*WHAT IS BEING ASKED*:
Below is a set of records. Please retype every one exactly.

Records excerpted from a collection
[Start of Attachment]

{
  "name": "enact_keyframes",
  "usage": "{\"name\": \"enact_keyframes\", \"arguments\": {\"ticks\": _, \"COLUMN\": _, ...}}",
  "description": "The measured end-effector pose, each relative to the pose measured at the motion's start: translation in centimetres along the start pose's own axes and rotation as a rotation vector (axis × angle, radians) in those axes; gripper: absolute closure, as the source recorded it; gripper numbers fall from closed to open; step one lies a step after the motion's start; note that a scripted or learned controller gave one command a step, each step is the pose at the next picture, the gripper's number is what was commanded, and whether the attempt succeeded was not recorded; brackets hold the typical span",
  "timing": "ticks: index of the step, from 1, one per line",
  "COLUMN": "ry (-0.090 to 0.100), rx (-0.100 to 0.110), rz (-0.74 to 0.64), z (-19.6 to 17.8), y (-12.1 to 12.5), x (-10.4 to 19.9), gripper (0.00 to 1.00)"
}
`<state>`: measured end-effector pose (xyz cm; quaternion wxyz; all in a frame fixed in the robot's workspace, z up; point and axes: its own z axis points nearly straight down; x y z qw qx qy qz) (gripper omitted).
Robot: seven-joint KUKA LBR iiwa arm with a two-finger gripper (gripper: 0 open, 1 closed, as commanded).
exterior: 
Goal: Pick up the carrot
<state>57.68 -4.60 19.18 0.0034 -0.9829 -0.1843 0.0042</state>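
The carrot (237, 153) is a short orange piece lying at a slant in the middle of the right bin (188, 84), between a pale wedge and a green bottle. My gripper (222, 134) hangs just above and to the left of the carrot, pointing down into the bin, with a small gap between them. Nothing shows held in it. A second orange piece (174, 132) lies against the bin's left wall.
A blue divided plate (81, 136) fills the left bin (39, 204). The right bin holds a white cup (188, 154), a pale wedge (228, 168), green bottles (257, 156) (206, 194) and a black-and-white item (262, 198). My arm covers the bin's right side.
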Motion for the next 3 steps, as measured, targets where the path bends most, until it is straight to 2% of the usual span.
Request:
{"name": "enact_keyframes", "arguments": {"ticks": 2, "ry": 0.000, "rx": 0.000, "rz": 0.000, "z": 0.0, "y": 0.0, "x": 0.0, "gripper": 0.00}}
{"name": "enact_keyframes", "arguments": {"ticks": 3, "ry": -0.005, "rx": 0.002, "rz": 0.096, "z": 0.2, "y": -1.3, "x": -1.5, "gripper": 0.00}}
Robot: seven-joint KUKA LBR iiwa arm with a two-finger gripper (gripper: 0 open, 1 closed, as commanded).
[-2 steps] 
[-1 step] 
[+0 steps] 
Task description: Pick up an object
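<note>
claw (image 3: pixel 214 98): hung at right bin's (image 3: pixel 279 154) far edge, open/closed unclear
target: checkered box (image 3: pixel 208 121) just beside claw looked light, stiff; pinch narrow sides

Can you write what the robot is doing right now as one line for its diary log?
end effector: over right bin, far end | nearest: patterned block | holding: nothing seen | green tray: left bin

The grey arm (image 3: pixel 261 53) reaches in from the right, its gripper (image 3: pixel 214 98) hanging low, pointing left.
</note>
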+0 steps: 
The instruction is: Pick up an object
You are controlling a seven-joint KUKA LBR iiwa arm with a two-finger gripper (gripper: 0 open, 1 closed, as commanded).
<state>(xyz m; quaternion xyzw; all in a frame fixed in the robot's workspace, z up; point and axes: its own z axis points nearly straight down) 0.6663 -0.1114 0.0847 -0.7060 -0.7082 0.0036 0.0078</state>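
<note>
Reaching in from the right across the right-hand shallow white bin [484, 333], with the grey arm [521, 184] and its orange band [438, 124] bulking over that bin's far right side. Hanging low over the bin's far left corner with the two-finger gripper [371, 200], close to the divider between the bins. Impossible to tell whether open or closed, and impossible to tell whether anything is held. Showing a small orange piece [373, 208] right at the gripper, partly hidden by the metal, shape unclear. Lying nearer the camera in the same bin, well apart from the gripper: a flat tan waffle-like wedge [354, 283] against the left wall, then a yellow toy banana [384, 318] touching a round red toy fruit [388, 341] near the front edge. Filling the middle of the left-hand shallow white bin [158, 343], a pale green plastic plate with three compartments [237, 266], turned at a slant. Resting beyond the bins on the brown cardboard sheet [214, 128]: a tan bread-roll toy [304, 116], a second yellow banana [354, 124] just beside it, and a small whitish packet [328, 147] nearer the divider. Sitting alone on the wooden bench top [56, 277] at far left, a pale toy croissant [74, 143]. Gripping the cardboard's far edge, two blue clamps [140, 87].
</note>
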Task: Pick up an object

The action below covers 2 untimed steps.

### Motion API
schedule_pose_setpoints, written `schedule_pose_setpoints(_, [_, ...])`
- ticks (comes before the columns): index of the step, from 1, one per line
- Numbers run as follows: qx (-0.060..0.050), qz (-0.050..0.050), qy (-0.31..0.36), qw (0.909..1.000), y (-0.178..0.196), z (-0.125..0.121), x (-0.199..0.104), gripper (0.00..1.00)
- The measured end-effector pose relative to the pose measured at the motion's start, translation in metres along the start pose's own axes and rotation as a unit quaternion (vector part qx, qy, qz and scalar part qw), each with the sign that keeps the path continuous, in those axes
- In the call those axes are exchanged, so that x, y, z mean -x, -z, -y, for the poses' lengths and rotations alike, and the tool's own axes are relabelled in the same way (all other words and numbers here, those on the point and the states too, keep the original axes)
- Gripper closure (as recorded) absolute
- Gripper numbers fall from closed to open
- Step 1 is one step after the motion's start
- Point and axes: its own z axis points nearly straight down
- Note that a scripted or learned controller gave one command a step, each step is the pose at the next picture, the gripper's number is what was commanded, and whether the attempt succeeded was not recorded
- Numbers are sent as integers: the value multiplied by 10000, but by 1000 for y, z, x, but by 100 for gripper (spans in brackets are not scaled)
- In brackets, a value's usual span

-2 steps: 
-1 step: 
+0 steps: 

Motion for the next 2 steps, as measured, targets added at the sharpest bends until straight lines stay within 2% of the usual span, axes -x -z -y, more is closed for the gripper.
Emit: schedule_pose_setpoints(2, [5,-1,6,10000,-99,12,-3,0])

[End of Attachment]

*WRITTEN RESPONSE*:
{
  "name": "enact_keyframes",
  "usage": "{\"name\": \"enact_keyframes\", \"arguments\": {\"ticks\": _, \"COLUMN\": _, ...}}",
  "description": "The measured end-effector pose, each relative to the pose measured at the motion's start: translation in centimetres along the start pose's own axes and rotation as a rotation vector (axis × angle, radians) in those axes; gripper: absolute closure, as the source recorded it; gripper numbers fall from closed to open; step one lies a step after the motion's start; note that a scripted or learned controller gave one command a step, each step is the pose at the next picture, the gripper's number is what was commanded, and whether the attempt succeeded was not recorded; brackets hold the typical span",
  "timing": "ticks: index of the step, from 1, one per line",
  "COLUMN": "ry (-0.090 to 0.100), rx (-0.100 to 0.110), rz (-0.74 to 0.64), z (-19.6 to 17.8), y (-12.1 to 12.5), x (-10.4 to 19.9), gripper (0.00 to 1.00)"
}
`<state>`: measured end-effector pose (xyz cm; quaternion wxyz; all in a frame fixed in the robot's workspace, z up; point and axes: its own z axis points nearly straight down; x y z qw qx qy qz) (gripper omitted).
Robot: seven-joint KUKA LBR iiwa arm with a two-finger gripper (gripper: 0 open, 1 closed, as commanded).
exterior: 
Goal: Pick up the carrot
<state>57.68 -4.60 19.18 0.0034 -0.9829 -0.1843 0.0042</state>
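The carrot (237, 153) is a short orange piece lying at a slant in the middle of the right bin (188, 84), between a pale wedge and a green bottle. My gripper (222, 134) hangs just above and to the left of the carrot, pointing down into the bin, with a small gap between them. Nothing shows held in it. A second orange piece (174, 132) lies against the bin's left wall.
A blue divided plate (81, 136) fills the left bin (39, 204). The right bin holds a white cup (188, 154), a pale wedge (228, 168), green bottles (257, 156) (206, 194) and a black-and-white item (262, 198). My arm covers the bin's right side.
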Motion for the next 3 steps, as measured, targets where the path bends most, until it is straight to 2% of the usual span.
Request:
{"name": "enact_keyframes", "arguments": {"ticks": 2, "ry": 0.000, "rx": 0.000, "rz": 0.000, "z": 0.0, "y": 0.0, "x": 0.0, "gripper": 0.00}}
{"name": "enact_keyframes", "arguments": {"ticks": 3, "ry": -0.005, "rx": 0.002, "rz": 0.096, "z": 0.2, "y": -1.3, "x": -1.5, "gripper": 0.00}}
Robot: seven-joint KUKA LBR iiwa arm with a two-finger gripper (gripper: 0 open, 1 closed, as commanded).
[-2 steps] 
[-1 step] 
[+0 steps] 
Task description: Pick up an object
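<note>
claw (image 3: pixel 214 98): hung at right bin's (image 3: pixel 279 154) far edge, open/closed unclear
target: checkered box (image 3: pixel 208 121) just beside claw looked light, stiff; pinch narrow sides

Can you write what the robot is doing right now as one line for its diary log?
end effector: over right bin, far end | nearest: patterned block | holding: nothing seen | green tray: left bin

The grey arm (image 3: pixel 261 53) reaches in from the right, its gripper (image 3: pixel 214 98) hanging low, pointing left.
</note>
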+0 steps: 
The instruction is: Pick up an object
You are controlling a seven-joint KUKA LBR iiwa arm with a two-finger gripper (gripper: 0 open, 1 closed, as commanded).
<state>(xyz m; quaternion xyzw; all in a frame fixed in the robot's workspace, z up; point and axes: its own z axis points nearly straight down) 0.6663 -0.1114 0.0847 -0.7060 -0.7082 0.0036 0.0078</state>
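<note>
Reaching in from the right across the right-hand shallow white bin [484, 333], with the grey arm [521, 184] and its orange band [438, 124] bulking over that bin's far right side. Hanging low over the bin's far left corner with the two-finger gripper [371, 200], close to the divider between the bins. Impossible to tell whether open or closed, and impossible to tell whether anything is held. Showing a small orange piece [373, 208] right at the gripper, partly hidden by the metal, shape unclear. Lying nearer the camera in the same bin, well apart from the gripper: a flat tan waffle-like wedge [354, 283] against the left wall, then a yellow toy banana [384, 318] touching a round red toy fruit [388, 341] near the front edge. Filling the middle of the left-hand shallow white bin [158, 343], a pale green plastic plate with three compartments [237, 266], turned at a slant. Resting beyond the bins on the brown cardboard sheet [214, 128]: a tan bread-roll toy [304, 116], a second yellow banana [354, 124] just beside it, and a small whitish packet [328, 147] nearer the divider. Sitting alone on the wooden bench top [56, 277] at far left, a pale toy croissant [74, 143]. Gripping the cardboard's far edge, two blue clamps [140, 87].
</note>
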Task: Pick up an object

The action below covers 2 untimed steps.

### Motion API
schedule_pose_setpoints, written `schedule_pose_setpoints(_, [_, ...])`
- ticks (comes before the columns): index of the step, from 1, one per line
- Numbers run as follows: qx (-0.060..0.050), qz (-0.050..0.050), qy (-0.31..0.36), qw (0.909..1.000), y (-0.178..0.196), z (-0.125..0.121), x (-0.199..0.104), gripper (0.00..1.00)
- The measured end-effector pose relative to the pose measured at the motion's start, translation in metres along the start pose's own axes and rotation as a unit quaternion (vector part qx, qy, qz and scalar part qw), each with the sign that keeps the path continuous, in those axes
- In the call those axes are exchanged, so that x, y, z mean -x, -z, -y, for the poses' lengths and rotations alike, and the tool's own axes are relabelled in the same way (all other words and numbers here, those on the point and the states too, keep the original axes)
- Gripper closure (as recorded) absolute
- Gripper numbers fall from closed to open
- Step 1 is one step after the motion's start
- Point and axes: its own z axis points nearly straight down
- Note that a scripted or learned controller gave one command a step, each step is the pose at the next picture, the gripper's number is what was commanded, and whether the attempt succeeded was not recorded
- Numbers are sent as integers: the value multiplied by 10000, but by 1000 for y, z, x, but by 100 for gripper (spans in brackets are not scaled)
- In brackets, a value's usual span

-2 steps: 
-1 step: 
+0 steps: 

Motion for the next 2 steps, as measured, targets added at the sharpest bends until straight lines stay within 2% of the usual span, axes -x -z -y, more is closed for the gripper.
Emit: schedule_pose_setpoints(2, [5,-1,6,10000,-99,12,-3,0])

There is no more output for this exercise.